Em concreto, os peritos detectaram um excesso de fluxo sanguíneo (hiperfusão) no lobo parietal e nos sulcos pré-central e pós-central, todas elas zonas relacionadas com a dor.





Dr. Norberto Bilbeny
O Dr. Norberto Bilbeny, anestesiologista e especialista em Medicina da Dor diz:
"Recentemente demonstrou-se que existe uma diminuição da função do hipocampo no sistema nervoso central dos pacientes com fibromialgia. O hipocampo desempenha um papel importante na gestão da dor, na memória e aprendizagem e também em diminuir a resposta ao stress.


Dr. Patrick Wood
O investigador Dr. Patrick Wood, da Associação Americana da Síndrome de Fibromialgia, usando novas técnicas de imagens cerebrais, com ressonância magnética espectroscópica, a qual permite medir substâncias químicas e metabolitos no cérebro, mostrou que os pacientes fibromiálgicos têm uma diminuição do N-acetilaspartato no hipocampo. Isto explicaria a dor, o cansaço, a ansiedade, a depressão e a deterioração física destes pacientes.



Desta forma, mediante imagens cerebrais do fluxo sanguíneo e imagens de moléculas químicas, confirma-se que os fibromiálgicos têm diferentes alterações em centros do sistema nervoso central relacionados com o processamento da dor, acentuando-se o conceito de que a fibromialgia é uma doença real, verdadeira e do sistema nervoso central"
afirma aquele especialista.

Ainda assim, na investigação dada a conhecer em 2013, pôde ver-se uma baixa circulação sanguínea (hipoperfusão) na parte anterior do lobo temporal esquerdo, fundamental no mecanismo de controle das emoções.
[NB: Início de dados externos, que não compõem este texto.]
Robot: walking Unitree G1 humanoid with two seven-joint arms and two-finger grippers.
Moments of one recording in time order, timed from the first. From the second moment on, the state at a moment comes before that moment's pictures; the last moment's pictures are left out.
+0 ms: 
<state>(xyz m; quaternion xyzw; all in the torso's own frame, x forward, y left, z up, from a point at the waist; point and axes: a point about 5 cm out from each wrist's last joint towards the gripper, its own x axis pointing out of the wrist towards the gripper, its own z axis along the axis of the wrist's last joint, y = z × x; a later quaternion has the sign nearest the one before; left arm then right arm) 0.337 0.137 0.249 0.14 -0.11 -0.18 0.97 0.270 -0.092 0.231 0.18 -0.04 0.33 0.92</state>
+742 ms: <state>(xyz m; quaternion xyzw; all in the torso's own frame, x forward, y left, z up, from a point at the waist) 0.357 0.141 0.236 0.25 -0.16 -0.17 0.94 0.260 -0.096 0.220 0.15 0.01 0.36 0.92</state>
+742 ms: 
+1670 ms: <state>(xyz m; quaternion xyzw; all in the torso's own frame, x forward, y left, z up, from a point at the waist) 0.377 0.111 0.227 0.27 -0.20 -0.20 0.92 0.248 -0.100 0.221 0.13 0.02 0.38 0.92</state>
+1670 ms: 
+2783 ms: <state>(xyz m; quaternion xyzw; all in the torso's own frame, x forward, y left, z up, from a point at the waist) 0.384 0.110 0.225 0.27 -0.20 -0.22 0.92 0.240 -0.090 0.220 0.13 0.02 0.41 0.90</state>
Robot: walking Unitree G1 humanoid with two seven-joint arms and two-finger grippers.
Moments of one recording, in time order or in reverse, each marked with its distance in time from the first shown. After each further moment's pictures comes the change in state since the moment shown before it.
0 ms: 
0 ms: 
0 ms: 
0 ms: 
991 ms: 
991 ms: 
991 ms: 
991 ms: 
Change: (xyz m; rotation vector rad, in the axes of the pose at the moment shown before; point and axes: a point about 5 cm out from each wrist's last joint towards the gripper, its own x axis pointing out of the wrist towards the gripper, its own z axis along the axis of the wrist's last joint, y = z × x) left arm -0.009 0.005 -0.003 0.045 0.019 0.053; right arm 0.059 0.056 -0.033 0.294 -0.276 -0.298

Conscientes das limitações do seu trabalho, como o baixo número de pacientes estudados e a falta de equilíbrio entre os participantes saudáveis e os doentes, os investigadores sublinham o valor dos dados apresentados.

"As anormalidades no fluxo cerebral dos pacientes com fibromialgia não dependem da ansiedade e da depressão e estão relacionadas com a severidade clínica da doença", apontam.

Dr. Eric Guedj


Um dos autores, Eric Guedj, sustém que "a fibromialgia pode estar relacionada com uma disfunção global no processamento cerebral da dor". Conclui que o seu trabalho "reforça a ideia de que se trata de um transtorno ou doença real".